# Indexing



## kiwi2 (Oct 5, 2016)

Hi,
     I came across this on youtube. It certainly seems to have an advantage over dividing heads and rotary tables for odd numbered gears. I have an old Myford vertical slide. I wonder if I can get it fitted to my current machine?

[ame]https://www.youtube.com/watch?v=PBlBJ5RWTSk[/ame]

He's also come up with a nice parting tool holder.

[ame]https://www.youtube.com/watch?v=G7DefPSC_Xc[/ame]

Regards,
Alan C.


----------



## goldstar31 (Oct 5, 2016)

The stock answer is 'Yes'
When I bought a 9180, I fitted  a steel sub table and my Myford- actually it was even older for a pre-War one) fixed slide was bolted to it.
In addition, the George Thomas rear parting tool post from a previous Myford Super7 and ML7 went on the steel subtable.
 It is back again on a reconditioned Super7B but has been fitted to a smaller Myford ML10 recently.
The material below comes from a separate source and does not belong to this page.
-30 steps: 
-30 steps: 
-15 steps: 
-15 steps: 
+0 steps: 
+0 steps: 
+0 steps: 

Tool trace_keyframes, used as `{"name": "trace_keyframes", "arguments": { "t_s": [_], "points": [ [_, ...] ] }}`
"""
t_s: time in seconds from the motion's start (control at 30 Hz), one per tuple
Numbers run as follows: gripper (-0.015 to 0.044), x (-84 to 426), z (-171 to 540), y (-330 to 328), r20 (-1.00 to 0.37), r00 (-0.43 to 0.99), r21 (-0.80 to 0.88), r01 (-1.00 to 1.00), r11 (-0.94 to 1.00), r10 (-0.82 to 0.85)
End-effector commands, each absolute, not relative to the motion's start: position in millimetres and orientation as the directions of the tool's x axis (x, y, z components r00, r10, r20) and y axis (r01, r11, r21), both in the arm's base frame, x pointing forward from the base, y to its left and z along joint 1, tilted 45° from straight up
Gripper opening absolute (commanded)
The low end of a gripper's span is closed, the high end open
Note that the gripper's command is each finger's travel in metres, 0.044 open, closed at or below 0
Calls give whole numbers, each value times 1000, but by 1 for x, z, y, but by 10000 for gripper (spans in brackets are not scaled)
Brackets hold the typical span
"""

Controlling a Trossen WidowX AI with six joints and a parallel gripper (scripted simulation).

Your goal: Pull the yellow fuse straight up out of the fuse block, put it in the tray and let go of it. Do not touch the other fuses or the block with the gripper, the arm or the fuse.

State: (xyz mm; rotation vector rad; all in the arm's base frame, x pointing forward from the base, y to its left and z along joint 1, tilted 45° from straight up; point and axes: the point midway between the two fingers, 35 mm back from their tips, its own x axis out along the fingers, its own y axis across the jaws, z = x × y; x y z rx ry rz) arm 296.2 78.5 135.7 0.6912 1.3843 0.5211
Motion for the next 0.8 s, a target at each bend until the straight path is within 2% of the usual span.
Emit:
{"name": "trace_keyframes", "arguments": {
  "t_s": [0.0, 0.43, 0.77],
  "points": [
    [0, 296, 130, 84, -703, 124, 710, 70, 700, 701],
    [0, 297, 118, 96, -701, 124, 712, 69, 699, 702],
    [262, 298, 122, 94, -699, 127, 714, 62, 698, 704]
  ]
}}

Actually, slides are quite useful. I have several and have run mine on a Potts drilling jig and one went onto a a Stent tool and cutter grinder.

It's as simple as that- or as difficult.

Norman


----------



## Wizard69 (Oct 5, 2016)

Neat and well explained!   I think I missed the web address he was talking about though.  It would also be nice to know the brand of USB scope he is using.    

One nice thing about YouTube is that guys that think different can get their message across the planet with little effort. This is a rather neat idea and may be a good way to get things done for your first diving head.   We need to make these index plates some how and this is a pretty cool way to go about it.  

I wonder though is this more tedious or less tedious than using a dividing head.  With computers getting the reference disk generated is pretty easy even if he didn't cover that part well.   Add a stepper to the vertical slide and you would be hands free producing nice finishes on the teeth.


----------